No one is suggesting that a few weeks of summer camp is a cure-all. But researchers, educators and parents say the kind of experiences summer camp can provide — a safe, healthy space to play with children who are different from them and to build confidence in the great outdoors — can change children’s lives.

 

“Play is powerful medicine,” said Deborah Vilas, a faculty adviser and instructor and an expert in child-centered play at Bank Street College in Manhattan. “I want grown-ups to know that play is necessary. It’s not frivolous. It’s not in place of learning. It is learning.”

 

Much of the concern around the pandemic has centered, understandably, on learning loss. But robust academic research suggests play is also an essential part of child development, aiding in empathy, healthy relationships, survival skills and self-regulation.
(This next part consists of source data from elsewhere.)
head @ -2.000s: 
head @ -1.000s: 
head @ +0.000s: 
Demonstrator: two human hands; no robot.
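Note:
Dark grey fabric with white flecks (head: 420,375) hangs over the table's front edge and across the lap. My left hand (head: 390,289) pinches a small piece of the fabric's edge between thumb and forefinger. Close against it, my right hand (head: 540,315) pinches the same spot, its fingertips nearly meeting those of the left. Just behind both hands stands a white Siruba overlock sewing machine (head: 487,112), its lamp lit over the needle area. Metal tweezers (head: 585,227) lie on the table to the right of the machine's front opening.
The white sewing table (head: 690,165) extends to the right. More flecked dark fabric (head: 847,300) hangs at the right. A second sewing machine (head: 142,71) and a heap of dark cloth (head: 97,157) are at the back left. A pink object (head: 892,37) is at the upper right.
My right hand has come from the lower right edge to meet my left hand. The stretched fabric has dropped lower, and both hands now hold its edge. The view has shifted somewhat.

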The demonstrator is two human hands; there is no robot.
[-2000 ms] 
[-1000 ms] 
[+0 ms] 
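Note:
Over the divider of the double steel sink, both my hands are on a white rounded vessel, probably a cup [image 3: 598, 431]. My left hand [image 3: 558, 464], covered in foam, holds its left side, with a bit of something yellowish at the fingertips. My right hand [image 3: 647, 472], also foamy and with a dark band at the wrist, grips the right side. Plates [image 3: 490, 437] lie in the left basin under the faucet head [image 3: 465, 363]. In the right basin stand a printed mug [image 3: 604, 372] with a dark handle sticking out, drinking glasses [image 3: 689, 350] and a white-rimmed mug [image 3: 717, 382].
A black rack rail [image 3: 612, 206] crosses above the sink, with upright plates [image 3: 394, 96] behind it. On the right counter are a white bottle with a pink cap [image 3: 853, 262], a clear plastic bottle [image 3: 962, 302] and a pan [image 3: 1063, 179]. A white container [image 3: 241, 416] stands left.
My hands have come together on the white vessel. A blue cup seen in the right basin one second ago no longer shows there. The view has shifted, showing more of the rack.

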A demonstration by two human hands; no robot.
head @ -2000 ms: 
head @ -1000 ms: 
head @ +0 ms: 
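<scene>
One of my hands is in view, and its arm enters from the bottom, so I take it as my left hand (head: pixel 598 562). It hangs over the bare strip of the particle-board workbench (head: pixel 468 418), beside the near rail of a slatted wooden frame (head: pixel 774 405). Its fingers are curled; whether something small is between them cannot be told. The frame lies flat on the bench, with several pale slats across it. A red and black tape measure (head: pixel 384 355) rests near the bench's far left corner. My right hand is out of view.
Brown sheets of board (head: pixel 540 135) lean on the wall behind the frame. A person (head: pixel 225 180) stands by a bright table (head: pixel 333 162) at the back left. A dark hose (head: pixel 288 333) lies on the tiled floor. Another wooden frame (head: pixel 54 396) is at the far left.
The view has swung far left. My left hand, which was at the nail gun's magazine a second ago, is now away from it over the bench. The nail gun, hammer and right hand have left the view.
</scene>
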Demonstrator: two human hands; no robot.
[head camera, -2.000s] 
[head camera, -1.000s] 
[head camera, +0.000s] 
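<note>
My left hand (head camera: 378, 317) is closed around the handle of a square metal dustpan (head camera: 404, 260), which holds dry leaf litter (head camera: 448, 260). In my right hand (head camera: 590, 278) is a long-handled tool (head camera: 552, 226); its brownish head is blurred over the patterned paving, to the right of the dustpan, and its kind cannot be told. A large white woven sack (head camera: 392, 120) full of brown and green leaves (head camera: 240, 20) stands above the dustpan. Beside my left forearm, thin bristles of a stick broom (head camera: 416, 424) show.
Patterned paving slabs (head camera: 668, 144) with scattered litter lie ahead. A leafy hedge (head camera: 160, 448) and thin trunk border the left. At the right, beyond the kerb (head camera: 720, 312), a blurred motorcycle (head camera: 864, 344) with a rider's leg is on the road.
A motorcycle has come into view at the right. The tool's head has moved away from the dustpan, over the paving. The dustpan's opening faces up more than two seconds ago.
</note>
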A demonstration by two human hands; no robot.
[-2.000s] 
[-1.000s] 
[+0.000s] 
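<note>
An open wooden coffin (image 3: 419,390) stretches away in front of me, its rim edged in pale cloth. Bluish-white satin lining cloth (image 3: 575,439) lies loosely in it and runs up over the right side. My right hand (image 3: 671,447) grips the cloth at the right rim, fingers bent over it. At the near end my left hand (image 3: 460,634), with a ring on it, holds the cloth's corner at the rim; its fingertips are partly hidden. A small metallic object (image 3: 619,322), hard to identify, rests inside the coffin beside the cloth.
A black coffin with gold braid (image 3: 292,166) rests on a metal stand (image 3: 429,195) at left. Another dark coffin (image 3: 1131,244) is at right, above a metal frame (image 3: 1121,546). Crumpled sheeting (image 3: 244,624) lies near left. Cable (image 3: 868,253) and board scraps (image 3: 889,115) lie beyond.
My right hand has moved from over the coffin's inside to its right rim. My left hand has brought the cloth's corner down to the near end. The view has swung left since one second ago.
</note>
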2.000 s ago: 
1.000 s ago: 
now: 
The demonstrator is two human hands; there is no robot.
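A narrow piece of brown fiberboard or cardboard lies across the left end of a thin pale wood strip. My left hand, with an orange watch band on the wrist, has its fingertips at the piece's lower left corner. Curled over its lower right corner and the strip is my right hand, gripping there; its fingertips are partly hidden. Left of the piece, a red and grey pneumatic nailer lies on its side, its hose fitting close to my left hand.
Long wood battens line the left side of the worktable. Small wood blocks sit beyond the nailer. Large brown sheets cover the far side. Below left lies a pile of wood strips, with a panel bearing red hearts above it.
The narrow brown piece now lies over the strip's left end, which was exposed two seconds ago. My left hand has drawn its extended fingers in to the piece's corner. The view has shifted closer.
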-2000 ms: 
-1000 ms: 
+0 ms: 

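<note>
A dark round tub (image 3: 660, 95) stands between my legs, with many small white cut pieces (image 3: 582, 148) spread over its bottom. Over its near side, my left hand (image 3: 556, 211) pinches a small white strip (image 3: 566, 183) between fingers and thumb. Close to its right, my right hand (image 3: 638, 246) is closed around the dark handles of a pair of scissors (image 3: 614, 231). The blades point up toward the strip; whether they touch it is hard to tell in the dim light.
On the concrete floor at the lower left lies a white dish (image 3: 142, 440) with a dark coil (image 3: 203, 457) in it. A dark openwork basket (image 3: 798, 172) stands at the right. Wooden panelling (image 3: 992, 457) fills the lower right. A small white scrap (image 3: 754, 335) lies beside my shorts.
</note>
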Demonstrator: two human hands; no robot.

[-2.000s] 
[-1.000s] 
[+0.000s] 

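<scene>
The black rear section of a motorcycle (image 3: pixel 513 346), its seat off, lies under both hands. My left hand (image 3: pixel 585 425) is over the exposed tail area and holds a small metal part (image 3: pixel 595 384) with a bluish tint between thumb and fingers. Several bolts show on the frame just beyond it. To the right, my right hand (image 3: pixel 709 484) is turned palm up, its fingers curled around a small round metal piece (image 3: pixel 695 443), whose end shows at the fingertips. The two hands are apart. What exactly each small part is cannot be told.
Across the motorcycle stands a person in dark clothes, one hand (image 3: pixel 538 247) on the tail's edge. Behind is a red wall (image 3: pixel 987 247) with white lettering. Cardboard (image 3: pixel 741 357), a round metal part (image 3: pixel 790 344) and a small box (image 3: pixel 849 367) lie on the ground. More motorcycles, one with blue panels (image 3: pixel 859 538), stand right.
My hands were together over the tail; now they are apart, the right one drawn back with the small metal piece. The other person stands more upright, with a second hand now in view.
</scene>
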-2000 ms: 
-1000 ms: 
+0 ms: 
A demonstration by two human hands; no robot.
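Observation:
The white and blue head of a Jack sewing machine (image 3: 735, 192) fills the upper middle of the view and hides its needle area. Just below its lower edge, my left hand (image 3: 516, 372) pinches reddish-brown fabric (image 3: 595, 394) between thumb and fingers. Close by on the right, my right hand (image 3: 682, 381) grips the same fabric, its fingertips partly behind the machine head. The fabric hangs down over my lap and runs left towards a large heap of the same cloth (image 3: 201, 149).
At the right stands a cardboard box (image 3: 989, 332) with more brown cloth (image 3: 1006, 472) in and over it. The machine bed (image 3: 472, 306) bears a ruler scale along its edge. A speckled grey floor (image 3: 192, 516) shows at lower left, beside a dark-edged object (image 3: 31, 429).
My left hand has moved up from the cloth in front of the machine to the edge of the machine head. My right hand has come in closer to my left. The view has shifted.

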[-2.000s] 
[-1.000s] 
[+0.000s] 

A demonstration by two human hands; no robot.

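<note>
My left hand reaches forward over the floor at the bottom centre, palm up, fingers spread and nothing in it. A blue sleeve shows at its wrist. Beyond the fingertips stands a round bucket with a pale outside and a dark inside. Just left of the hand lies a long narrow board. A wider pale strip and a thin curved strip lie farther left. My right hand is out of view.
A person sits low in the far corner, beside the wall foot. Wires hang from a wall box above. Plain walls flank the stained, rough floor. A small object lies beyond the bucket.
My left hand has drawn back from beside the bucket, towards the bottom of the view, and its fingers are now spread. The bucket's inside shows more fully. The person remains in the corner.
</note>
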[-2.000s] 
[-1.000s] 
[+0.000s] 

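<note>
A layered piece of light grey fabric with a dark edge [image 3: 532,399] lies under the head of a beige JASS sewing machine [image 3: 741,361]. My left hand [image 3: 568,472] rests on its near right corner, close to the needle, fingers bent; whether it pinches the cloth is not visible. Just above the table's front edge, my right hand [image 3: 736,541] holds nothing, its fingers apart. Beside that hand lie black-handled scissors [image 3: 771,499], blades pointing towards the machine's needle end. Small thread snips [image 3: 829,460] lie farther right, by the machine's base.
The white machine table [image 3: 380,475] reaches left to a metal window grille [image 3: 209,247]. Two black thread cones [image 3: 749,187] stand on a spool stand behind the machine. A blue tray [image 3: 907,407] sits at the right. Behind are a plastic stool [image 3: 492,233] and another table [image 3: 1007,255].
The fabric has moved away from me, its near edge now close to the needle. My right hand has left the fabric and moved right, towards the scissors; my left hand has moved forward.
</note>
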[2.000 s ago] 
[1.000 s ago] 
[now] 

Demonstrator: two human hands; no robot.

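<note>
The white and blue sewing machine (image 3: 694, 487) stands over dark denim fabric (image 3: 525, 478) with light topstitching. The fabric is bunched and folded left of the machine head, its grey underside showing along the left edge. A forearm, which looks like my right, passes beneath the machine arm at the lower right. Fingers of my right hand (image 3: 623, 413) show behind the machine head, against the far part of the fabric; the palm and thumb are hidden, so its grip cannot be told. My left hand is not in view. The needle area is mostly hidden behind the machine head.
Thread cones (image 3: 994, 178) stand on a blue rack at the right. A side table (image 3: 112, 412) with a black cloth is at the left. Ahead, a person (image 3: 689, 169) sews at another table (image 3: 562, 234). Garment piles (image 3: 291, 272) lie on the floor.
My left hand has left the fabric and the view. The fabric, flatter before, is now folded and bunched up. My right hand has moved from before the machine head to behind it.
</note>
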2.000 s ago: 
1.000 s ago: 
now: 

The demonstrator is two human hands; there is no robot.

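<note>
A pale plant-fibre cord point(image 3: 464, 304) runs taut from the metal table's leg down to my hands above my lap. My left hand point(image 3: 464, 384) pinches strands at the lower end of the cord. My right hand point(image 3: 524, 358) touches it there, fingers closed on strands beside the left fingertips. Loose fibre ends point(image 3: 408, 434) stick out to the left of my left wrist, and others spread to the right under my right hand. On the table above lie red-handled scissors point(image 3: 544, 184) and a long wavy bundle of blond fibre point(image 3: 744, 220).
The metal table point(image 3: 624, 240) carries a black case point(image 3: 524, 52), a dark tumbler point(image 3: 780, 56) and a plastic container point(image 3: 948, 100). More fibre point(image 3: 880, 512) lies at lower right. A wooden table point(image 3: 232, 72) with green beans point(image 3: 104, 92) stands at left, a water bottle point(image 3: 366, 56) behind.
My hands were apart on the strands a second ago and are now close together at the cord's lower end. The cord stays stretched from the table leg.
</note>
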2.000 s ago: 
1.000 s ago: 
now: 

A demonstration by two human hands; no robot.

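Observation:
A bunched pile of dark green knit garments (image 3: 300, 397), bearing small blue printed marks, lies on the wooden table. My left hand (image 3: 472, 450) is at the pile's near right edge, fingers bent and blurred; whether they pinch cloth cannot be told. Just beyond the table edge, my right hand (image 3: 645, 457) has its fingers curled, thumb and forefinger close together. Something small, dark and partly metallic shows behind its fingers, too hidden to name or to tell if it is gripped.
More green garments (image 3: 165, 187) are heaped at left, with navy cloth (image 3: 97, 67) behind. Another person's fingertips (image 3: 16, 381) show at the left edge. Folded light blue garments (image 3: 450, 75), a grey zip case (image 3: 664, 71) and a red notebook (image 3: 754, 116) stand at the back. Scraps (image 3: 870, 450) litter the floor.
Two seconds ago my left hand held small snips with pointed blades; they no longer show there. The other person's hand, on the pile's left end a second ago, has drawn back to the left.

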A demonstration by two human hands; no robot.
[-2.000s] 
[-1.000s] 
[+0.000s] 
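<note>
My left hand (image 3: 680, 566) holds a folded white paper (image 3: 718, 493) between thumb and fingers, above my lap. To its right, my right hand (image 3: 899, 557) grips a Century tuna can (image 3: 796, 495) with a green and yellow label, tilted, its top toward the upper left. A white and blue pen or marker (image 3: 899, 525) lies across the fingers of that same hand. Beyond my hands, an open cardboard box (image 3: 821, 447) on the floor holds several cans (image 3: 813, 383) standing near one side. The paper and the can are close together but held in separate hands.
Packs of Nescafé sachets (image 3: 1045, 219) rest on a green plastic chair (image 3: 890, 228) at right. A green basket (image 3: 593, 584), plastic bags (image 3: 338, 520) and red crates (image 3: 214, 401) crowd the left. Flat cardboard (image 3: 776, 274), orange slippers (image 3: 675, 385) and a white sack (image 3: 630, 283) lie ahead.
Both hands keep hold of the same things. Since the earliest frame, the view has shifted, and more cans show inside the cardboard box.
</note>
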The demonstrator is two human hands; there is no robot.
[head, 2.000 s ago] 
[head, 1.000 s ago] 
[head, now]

The United Nations Convention on the Rights of the Child considers play an intrinsic right.

 

Like so much of American life, access to safe and healthy spaces to play is unequal and especially disadvantaging to Black and Latino children. One study, commissioned by Hispanic Access Foundation and the Center for American Progress, found that nearly three-quarters of minorities in the contiguous United States live in communities that lack access to nature that includes clean air and water and a diversity of wildlife. Some funding for summer enrichment and after-school programs — at least $1.2 billion — was included in the $1.9 trillion Covid relief package last year.

 

Senator Chris Murphy of Connecticut, who pushed hard for the funding, hopes to expand that commitment. “What offends me is how the income gap affects who can get this experience,” he said in a phone interview. “Every single kid has access to a school during the year. It’s the middle- and high-income kids who get to continue their education through camps. The low-income kids very often sit at home.”

 

Many large cities offer at least some summer programming for young people. New York City’s Summer Rising program is expected to serve 110,000 children in kindergarten through eighth grade this year. Programs like this one serve a critical need, including by providing free meals. But while it does offer some recreation and field trips, the program largely focuses on academics. The city’s summer jobs program, which serves children as young as 14, is often sold to the public as a way to reduce crime.

 

There’s a better way. America’s children deserve to have some fun.